Problem requirements:
The entries must be restated exactly as written.

(Stored items)
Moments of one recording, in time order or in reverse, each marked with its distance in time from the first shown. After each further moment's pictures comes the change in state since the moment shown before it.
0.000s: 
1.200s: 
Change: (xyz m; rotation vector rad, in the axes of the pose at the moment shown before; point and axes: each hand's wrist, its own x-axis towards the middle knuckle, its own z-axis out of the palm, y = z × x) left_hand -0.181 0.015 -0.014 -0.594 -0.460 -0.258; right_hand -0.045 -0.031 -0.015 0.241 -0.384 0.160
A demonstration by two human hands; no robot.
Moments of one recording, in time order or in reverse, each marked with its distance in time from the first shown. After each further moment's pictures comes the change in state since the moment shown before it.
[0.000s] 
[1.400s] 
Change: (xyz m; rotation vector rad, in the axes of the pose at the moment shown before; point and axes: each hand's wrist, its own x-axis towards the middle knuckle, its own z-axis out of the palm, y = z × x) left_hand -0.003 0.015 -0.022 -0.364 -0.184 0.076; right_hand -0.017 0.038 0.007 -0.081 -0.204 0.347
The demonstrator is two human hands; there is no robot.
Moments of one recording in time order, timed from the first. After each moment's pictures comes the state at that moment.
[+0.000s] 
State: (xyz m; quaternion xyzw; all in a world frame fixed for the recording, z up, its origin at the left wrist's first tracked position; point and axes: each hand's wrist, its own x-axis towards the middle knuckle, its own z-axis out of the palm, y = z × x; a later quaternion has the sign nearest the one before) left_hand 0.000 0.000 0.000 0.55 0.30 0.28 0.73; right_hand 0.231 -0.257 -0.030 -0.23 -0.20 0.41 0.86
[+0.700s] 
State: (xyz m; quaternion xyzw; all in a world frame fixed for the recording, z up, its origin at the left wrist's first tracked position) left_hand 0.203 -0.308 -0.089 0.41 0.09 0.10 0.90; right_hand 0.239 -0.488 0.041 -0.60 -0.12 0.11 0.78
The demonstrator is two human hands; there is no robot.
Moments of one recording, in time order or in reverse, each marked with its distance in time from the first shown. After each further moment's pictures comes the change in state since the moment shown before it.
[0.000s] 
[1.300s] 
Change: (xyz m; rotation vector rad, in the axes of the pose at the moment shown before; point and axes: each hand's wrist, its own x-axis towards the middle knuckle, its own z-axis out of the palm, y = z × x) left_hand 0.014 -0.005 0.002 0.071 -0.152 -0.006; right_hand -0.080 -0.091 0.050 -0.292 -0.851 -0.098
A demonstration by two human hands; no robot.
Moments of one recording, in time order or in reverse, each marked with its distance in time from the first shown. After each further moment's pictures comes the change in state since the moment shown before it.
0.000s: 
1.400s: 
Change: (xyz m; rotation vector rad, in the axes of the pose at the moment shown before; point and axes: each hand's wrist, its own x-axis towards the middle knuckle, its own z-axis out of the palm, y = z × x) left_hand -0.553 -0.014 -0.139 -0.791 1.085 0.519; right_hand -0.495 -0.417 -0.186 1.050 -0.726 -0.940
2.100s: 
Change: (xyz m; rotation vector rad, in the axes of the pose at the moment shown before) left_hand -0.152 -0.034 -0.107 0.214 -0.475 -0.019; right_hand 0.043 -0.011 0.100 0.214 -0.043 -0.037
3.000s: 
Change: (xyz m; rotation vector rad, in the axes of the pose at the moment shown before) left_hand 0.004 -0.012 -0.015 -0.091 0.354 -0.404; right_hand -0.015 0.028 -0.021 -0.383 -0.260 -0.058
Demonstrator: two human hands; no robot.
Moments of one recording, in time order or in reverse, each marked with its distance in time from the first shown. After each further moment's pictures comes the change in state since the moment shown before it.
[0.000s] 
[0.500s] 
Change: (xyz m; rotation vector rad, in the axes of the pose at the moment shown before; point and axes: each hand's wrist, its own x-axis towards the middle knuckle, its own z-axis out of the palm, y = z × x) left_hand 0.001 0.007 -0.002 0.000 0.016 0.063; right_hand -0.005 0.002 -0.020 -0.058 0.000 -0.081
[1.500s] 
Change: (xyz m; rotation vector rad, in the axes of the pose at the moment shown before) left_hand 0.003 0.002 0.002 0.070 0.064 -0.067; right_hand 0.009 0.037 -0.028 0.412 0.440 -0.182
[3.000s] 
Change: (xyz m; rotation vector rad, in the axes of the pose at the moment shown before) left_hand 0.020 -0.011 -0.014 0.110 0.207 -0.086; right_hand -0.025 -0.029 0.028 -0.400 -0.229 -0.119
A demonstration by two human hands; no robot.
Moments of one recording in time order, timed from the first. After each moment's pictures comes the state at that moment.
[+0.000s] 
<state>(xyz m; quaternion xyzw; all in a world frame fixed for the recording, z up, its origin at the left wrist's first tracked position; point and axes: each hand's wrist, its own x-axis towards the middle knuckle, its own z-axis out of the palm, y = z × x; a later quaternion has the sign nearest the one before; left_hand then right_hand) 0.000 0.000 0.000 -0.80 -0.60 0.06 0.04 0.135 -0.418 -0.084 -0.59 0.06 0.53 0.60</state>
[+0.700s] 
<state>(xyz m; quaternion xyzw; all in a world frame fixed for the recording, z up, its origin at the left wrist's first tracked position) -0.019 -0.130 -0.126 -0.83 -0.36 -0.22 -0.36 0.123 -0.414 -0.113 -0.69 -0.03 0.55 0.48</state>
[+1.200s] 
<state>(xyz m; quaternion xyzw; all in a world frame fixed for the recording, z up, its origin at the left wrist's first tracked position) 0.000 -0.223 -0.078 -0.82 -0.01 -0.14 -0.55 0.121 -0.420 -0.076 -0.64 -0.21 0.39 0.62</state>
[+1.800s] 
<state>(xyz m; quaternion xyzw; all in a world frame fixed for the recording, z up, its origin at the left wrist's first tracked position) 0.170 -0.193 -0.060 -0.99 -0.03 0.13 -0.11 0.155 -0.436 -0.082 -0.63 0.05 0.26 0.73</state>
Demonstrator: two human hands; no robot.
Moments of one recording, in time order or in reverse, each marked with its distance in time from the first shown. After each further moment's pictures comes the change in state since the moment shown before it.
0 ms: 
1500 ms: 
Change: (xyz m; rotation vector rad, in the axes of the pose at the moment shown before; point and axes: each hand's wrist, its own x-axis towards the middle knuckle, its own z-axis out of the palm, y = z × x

Solution to the exercise:
Moments of one recording, in time order or in reverse, each marked with its distance in time from the first shown. After each further moment's pictures comes the change in state since the moment shown before it.
0.000s: 
1.200s: 
Change: (xyz m; rotation vector rad, in the axes of the pose at the moment shown before; point and axes: each hand's wrist, its own x-axis towards the middle knuckle, its own z-axis out of the palm, y = z × x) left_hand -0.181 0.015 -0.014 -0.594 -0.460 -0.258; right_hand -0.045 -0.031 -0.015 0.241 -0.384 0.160
A demonstration by two human hands; no robot.
Moments of one recording, in time order or in reverse, each marked with its distance in time from the first shown. After each further moment's pictures comes the change in state since the moment shown before it.
[0.000s] 
[1.400s] 
Change: (xyz m; rotation vector rad, in the axes of the pose at the moment shown before; point and axes: each hand's wrist, its own x-axis towards the middle knuckle, its own z-axis out of the palm, y = z × x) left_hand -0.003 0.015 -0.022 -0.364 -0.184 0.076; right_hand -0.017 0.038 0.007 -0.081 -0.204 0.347
The demonstrator is two human hands; there is no robot.
Moments of one recording in time order, timed from the first. After each moment's pictures comes the state at that moment.
[+0.000s] 
State: (xyz m; quaternion xyzw; all in a world frame fixed for the recording, z up, its origin at the left wrist's first tracked position; point and axes: each hand's wrist, its own x-axis towards the middle knuckle, its own z-axis out of the palm, y = z × x; a later quaternion has the sign nearest the one before) left_hand 0.000 0.000 0.000 0.55 0.30 0.28 0.73; right_hand 0.231 -0.257 -0.030 -0.23 -0.20 0.41 0.86
[+0.700s] 
State: (xyz m; quaternion xyzw; all in a world frame fixed for the recording, z up, its origin at the left wrist's first tracked position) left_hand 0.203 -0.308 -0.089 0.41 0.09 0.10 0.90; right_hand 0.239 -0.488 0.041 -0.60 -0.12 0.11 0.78
The demonstrator is two human hands; there is no robot.
Moments of one recording, in time order or in reverse, each marked with its distance in time from the first shown. After each further moment's pictures comes the change in state since the moment shown before it.
[0.000s] 
[1.300s] 
Change: (xyz m; rotation vector rad, in the axes of the pose at the moment shown before; point and axes: each hand's wrist, its own x-axis towards the middle knuckle, its own z-axis out of the palm, y = z × x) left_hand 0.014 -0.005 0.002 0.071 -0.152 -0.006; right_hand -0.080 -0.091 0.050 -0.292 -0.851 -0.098
A demonstration by two human hands; no robot.
Moments of one recording, in time order or in reverse, each marked with its distance in time from the first shown. After each further moment's pictures comes the change in state since the moment shown before it.
0.000s: 
1.400s: 
Change: (xyz m; rotation vector rad, in the axes of the pose at the moment shown before; point and axes: each hand's wrist, its own x-axis towards the middle knuckle, its own z-axis out of the palm, y = z × x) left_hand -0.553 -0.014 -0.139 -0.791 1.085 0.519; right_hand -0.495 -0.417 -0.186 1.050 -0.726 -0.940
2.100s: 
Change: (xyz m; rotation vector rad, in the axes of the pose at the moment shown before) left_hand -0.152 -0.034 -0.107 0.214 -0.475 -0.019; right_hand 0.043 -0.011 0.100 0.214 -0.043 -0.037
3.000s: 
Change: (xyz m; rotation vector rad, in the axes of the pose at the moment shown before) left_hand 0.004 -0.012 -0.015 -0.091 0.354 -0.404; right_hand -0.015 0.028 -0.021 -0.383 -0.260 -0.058
Demonstrator: two human hands; no robot.
Moments of one recording, in time order or in reverse, each marked with its distance in time from the first shown. After each further moment's pictures comes the change in state since the moment shown before it.
[0.000s] 
[0.500s] 
Change: (xyz m; rotation vector rad, in the axes of the pose at the moment shown before; point and axes: each hand's wrist, its own x-axis towards the middle knuckle, its own z-axis out of the palm, y = z × x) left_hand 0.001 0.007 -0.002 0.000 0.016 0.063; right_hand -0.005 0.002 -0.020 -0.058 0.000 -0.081
[1.500s] 
Change: (xyz m; rotation vector rad, in the axes of the pose at the moment shown before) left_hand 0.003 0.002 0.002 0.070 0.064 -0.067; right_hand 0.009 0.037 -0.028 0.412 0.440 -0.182
[3.000s] 
Change: (xyz m; rotation vector rad, in the axes of the pose at the moment shown before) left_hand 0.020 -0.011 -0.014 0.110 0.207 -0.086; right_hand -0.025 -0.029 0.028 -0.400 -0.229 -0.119
A demonstration by two human hands; no robot.
Moments of one recording in time order, timed from the first. After each moment's pictures comes the state at that moment.
[+0.000s] 
<state>(xyz m; quaternion xyzw; all in a world frame fixed for the recording, z up, its origin at the left wrist's first tracked position; point and axes: each hand's wrist, its own x-axis towards the middle knuckle, its own z-axis out of the palm, y = z × x; a later quaternion has the sign nearest the one before; left_hand then right_hand) 0.000 0.000 0.000 -0.80 -0.60 0.06 0.04 0.135 -0.418 -0.084 -0.59 0.06 0.53 0.60</state>
[+0.700s] 
<state>(xyz m; quaternion xyzw; all in a world frame fixed for the recording, z up, its origin at the left wrist's first tracked position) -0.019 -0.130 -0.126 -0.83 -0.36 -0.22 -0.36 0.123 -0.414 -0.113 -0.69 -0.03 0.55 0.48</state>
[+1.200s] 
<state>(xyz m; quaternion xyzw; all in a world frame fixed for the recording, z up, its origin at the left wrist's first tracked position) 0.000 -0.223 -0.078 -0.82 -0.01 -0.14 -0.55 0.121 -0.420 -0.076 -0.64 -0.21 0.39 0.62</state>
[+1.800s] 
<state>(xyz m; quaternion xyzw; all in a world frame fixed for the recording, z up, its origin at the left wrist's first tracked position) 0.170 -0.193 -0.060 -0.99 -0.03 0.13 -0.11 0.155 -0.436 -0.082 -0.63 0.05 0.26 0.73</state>
Demonstrator: two human hands; no robot.
Moments of one recording, in time order or in reverse, each marked with its distance in time from the first shown. After each further moment's pictures comes the change in state since the moment shown before it.
0 ms: 
1500 ms: 
Change: (xyz m; rotation vector rad, in the axes of the pose at the moment shown before; point and axes: each hand's wrist, its own x-axis towards the middle knuckle, its own z-axis out of the palm, y = z × x

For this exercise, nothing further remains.